* _EXERCISE GOAL_:
Images are to be skipped; everything else in the records must be repeated exactly.

* _DATA SUPPLIED_:
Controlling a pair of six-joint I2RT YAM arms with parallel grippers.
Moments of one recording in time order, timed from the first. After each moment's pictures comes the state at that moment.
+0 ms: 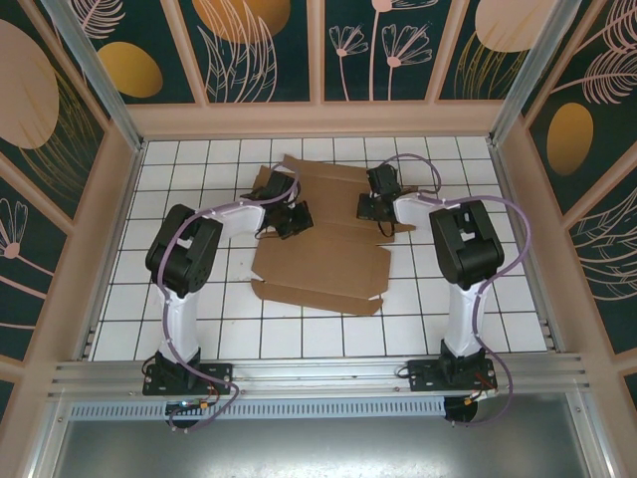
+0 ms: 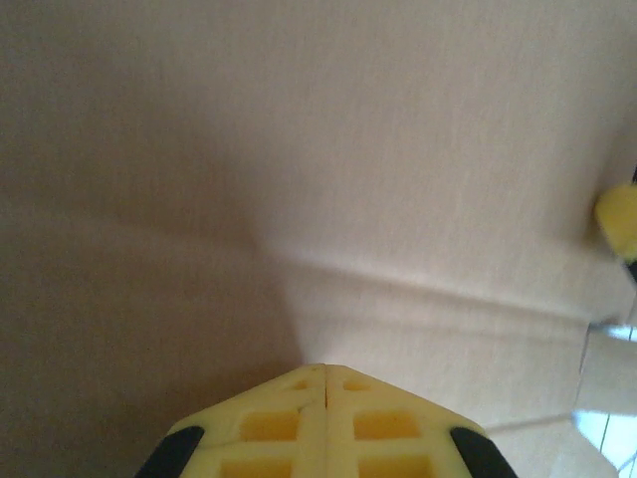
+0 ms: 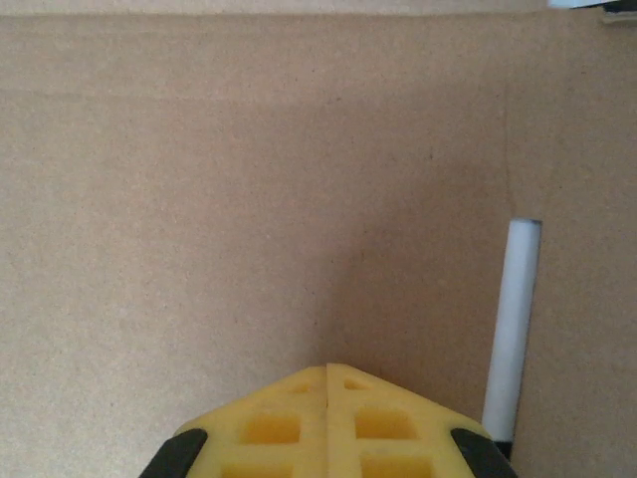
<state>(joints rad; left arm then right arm) -0.48 2.06 1.33 -0.25 0.32 -0.83 0.40 2.01 1.23 -0.19 0.03 0.42</state>
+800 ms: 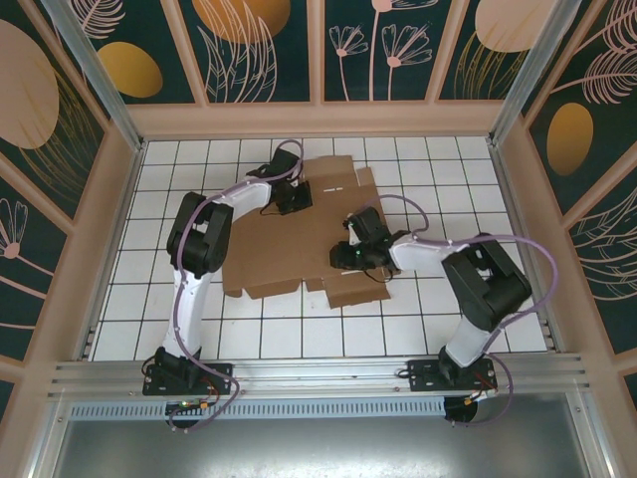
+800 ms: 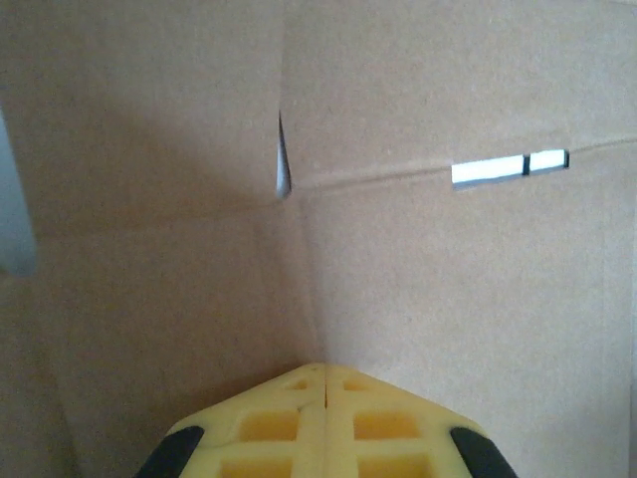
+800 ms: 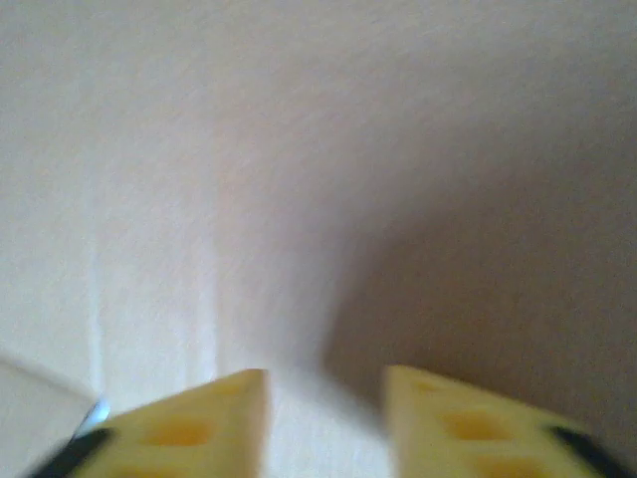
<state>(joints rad) -0.43 2.28 1.68 -0.41 0.28 -0.64 0.63 1.64 0.82 -0.14 -0.27 0.57</state>
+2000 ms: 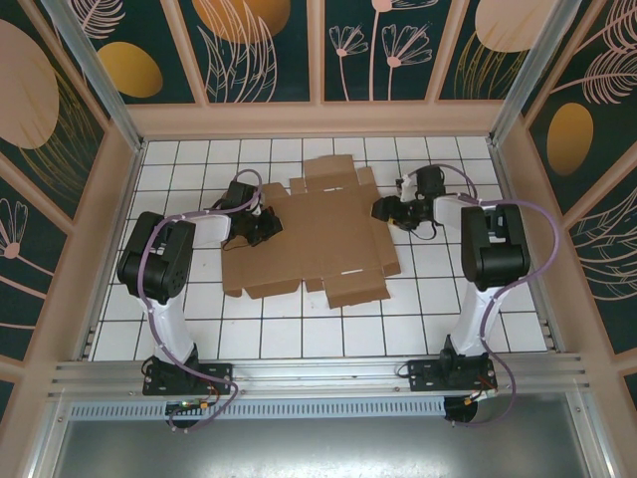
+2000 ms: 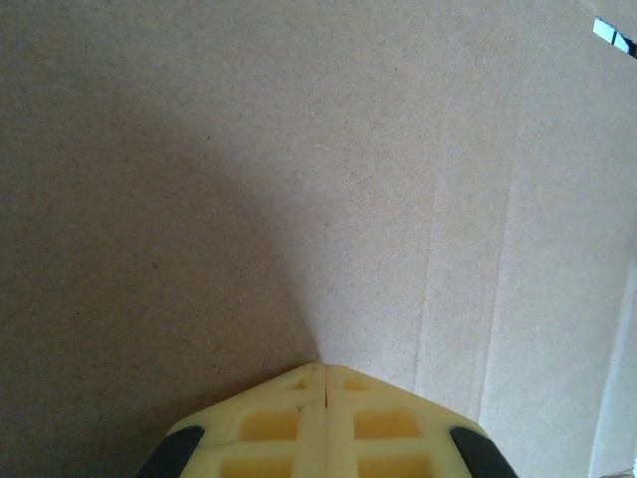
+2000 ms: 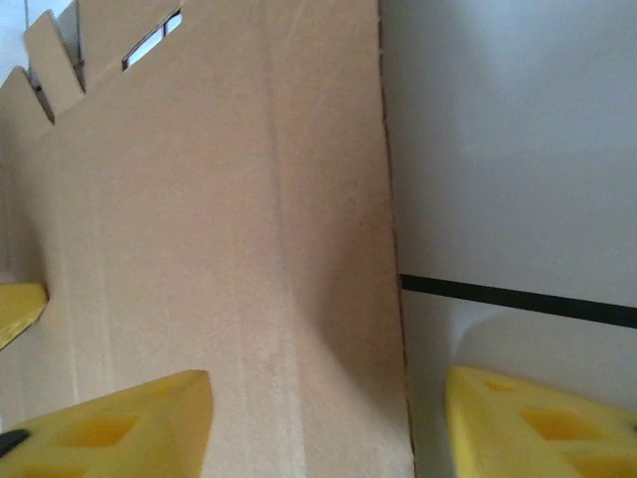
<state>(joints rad) -0.30 1.92 1.03 -0.07 0.44 -0.75 0.13 1.94 1.13 -0.22 -0.63 0.32</state>
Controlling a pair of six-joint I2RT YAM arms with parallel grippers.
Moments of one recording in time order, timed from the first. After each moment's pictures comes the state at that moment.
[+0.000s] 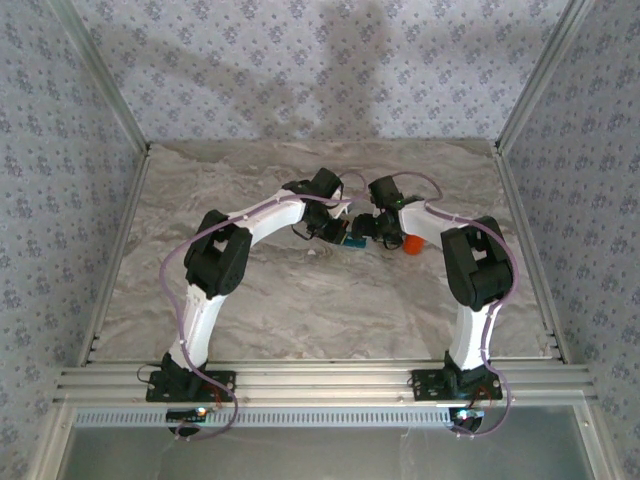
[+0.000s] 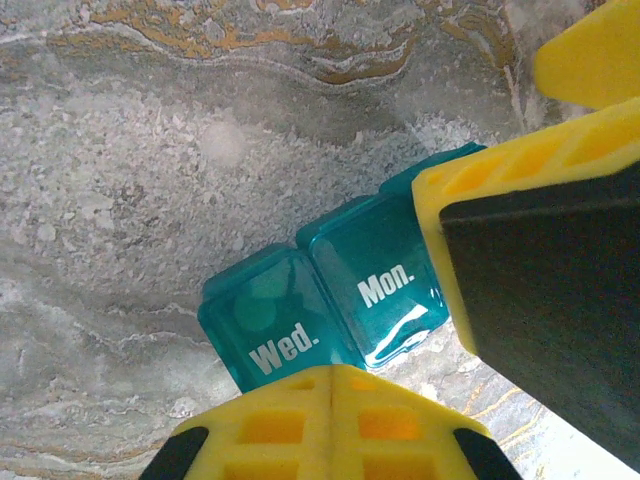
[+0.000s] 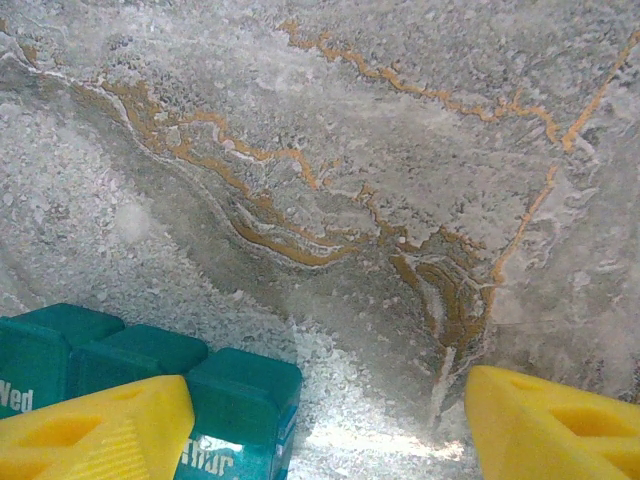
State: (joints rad) left arm -0.68 2.21 1.76 -0.72 0.31 -0.13; right arm 0.38 1.91 1.23 -0.47 -0.07 0.44
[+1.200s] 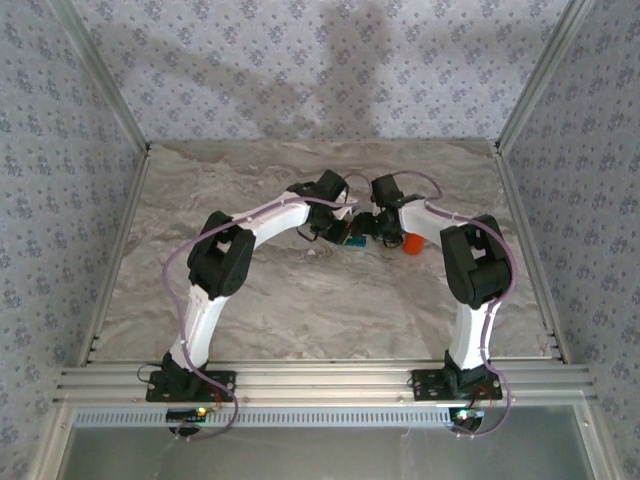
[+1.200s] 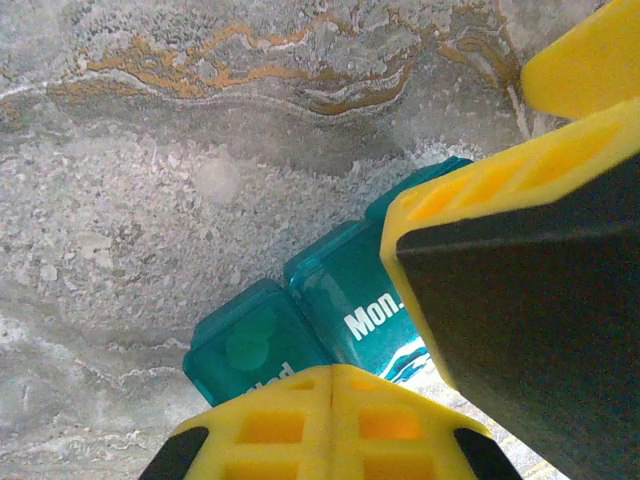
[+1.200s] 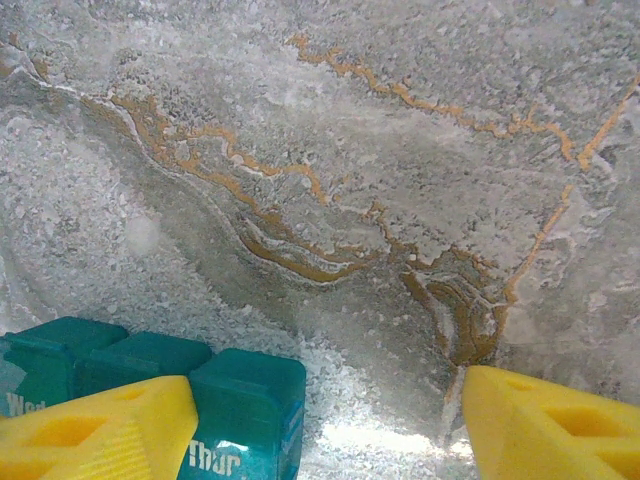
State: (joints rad) left arm -0.70 2.22 1.77 -0.69 0.24 -0.11; right arm 0.38 1.92 1.25 -0.47 -0.10 0.44
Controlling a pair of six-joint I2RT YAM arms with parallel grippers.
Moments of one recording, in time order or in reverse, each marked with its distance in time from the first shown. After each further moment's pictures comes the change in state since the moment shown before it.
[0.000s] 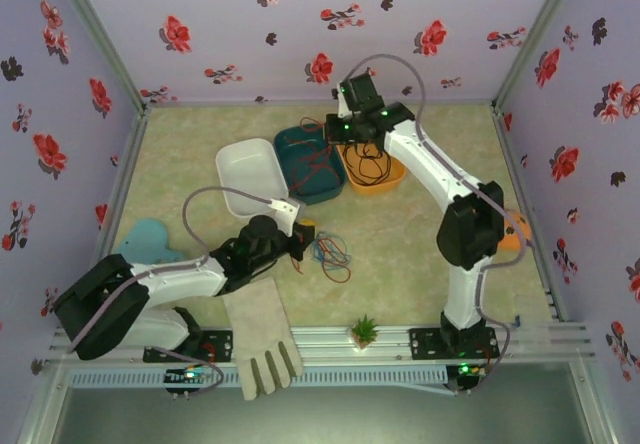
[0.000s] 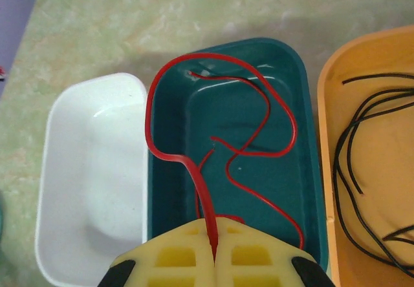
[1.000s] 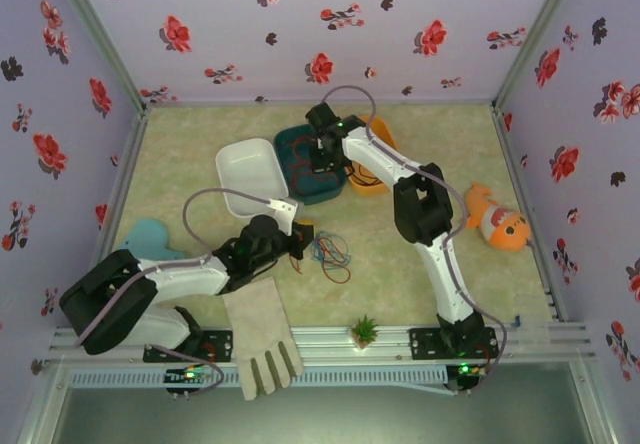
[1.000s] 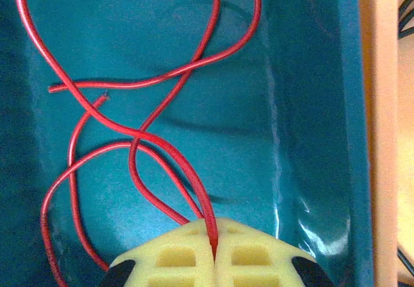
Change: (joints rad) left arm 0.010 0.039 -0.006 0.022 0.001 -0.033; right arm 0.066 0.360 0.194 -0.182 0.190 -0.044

* _ANSWER FOR THE TASK_:
Controlling a pair of six-joint I2RT YAM arms with parallel grippers.
Moments of one recording in time order, timed from the first. After each moment's pictures comes the state at that moment.
+0 ms: 
+0 ms: 
+0 ms: 
<state>(joints rad; left arm then right arm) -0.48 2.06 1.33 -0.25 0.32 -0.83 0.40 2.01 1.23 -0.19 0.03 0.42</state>
+800 ms: 
+800 ms: 
+800 ms: 
<state>(joints rad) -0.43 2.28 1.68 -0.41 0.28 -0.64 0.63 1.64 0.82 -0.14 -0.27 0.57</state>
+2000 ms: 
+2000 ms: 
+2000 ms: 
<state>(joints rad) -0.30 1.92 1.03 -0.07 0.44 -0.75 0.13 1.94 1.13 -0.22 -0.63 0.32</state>
Controlling a pair of six-joint I2RT YAM arms with parallel grippers.
Moments of one recording in time order, timed from the first. After each moment's pictures comes the state at that moment.
[+0.000s] 
[+0.000s] 
[+0.000s] 
State: (joints rad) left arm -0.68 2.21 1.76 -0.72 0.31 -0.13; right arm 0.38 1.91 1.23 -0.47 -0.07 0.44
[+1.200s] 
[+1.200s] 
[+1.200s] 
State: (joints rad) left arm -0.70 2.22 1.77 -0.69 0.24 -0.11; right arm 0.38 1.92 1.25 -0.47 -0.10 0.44
Controlling a pair of six-joint I2RT YAM arms with parallel grippers.
Moments of one recording, in time order or in reverse, each marked with its distance in time from the first shown. After each further moment's pictures comes the change in state since the moment shown before it.
[0.000s] 
[0.000s] 
[1.000s] 
[1.000s] 
Change: (joints rad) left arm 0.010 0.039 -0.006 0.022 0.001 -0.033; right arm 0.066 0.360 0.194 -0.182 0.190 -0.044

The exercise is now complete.